*** Begin section ***

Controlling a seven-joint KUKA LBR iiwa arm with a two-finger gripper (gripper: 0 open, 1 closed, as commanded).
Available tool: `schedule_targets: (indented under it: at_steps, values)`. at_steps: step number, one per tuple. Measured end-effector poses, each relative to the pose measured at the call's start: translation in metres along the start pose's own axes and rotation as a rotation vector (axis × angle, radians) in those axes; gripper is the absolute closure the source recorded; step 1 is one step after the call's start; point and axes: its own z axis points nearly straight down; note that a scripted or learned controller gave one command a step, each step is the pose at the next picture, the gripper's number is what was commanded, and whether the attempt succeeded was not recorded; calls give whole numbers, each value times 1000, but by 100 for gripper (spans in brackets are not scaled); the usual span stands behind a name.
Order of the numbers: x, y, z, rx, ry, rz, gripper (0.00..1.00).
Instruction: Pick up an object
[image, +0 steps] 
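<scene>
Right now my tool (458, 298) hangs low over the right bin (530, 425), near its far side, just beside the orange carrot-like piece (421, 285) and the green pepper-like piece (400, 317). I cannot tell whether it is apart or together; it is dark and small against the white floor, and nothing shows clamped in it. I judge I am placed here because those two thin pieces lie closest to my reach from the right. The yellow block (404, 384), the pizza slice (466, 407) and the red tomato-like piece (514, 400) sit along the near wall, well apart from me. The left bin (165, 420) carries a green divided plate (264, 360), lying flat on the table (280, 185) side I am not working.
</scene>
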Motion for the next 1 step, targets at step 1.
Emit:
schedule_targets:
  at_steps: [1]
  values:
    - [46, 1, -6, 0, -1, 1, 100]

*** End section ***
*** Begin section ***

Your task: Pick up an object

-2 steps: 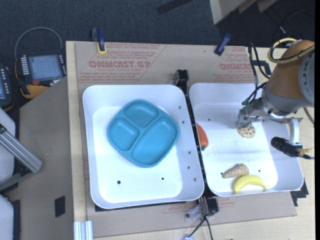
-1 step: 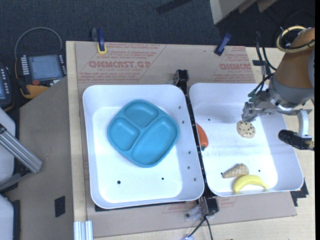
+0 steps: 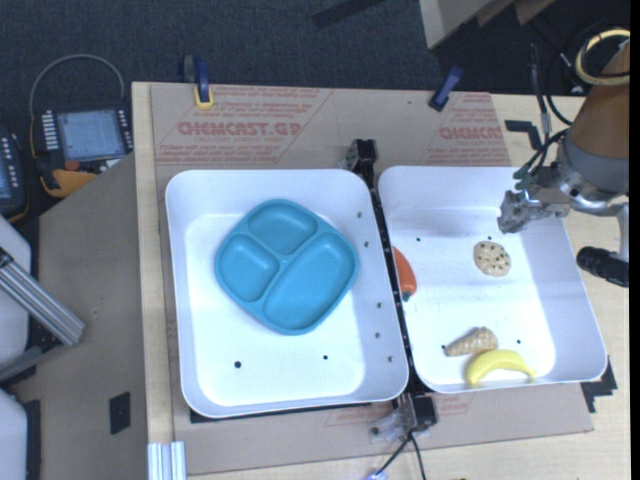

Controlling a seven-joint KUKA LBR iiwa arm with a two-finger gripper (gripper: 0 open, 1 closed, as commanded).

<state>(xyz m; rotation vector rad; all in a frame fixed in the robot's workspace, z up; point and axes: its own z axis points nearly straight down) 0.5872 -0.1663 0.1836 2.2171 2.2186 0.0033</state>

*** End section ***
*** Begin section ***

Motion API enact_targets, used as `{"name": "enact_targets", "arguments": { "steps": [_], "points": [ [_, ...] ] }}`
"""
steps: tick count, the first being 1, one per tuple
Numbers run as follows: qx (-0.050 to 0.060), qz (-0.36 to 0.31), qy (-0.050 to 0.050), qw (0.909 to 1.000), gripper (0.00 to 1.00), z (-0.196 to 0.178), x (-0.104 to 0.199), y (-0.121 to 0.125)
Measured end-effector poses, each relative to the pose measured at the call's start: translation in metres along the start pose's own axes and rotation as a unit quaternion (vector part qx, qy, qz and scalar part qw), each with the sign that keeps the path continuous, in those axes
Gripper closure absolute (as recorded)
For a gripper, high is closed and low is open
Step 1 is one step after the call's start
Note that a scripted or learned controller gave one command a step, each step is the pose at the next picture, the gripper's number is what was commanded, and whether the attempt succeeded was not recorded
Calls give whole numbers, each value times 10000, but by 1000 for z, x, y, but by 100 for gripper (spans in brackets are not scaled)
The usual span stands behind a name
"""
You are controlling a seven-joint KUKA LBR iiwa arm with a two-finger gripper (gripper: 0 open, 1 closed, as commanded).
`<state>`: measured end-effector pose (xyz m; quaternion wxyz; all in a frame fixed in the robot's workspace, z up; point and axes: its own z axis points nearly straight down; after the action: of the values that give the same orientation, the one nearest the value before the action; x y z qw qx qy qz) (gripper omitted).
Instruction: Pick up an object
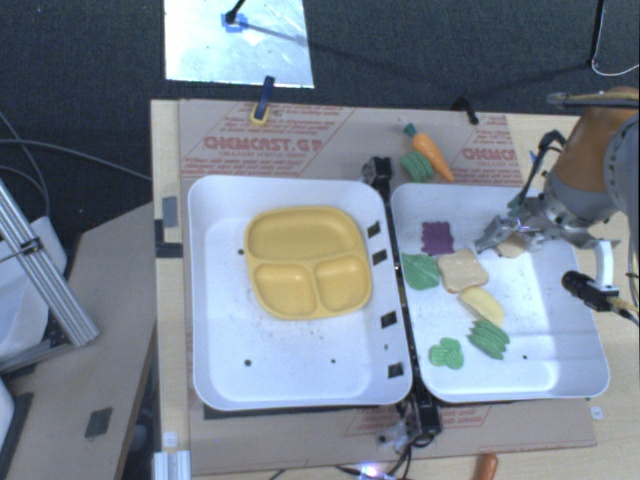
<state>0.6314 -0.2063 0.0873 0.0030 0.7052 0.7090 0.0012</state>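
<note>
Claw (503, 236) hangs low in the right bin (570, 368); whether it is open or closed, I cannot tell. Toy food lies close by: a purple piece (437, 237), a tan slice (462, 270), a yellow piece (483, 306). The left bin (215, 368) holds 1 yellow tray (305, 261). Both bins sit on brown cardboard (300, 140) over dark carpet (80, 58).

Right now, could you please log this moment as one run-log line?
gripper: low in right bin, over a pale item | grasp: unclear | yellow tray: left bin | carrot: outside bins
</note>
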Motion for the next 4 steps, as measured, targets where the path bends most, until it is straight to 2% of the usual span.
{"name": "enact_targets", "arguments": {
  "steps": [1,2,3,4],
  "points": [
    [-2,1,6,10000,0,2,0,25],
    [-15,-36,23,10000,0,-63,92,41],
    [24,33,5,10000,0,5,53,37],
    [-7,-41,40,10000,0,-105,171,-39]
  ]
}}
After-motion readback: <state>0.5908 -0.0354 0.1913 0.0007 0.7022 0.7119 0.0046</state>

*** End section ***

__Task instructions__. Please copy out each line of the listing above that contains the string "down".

__Expected answer__.
Available tool: `schedule_targets: (indented under it: at_steps, values)`. at_steps: step number, one per tuple. Measured end-effector poses, each relative to the pose measured at the call's start: translation in metres along the start pose's own axes and rotation as a rotation vector (axis × angle, radians) in those axes; gripper is the absolute closure the source recorded; step 1 is one step after the call's start; point and axes: its own z axis points nearly straight down; note that a scripted or learned controller gave one command a step, each step is the pose at the next picture, the gripper's number is what was commanded, and whether the attempt succeeded was not recorded; calls give whole numbers, each value times 1000, but by 100 for gripper (spans in brackets are not scaled); the usual span stands behind a name.
<state>(xyz m; rotation vector rad; all in a frame fixed in the robot's workspace, z up; point and axes: its own z axis points nearly straight down) 0.5872 -0.1663 0.1836 2.2171 2.2186 0.0033</state>
`<state>`: measured end-effector pose (xyz m; quaternion wxyz; all in a frame fixed in the robot's workspace, z up; point and axes: its own z axis points nearly straight down; after the action: of the values that give the same orientation, the one nearest the value before the action; x y z qw qx qy qz) (gripper omitted).

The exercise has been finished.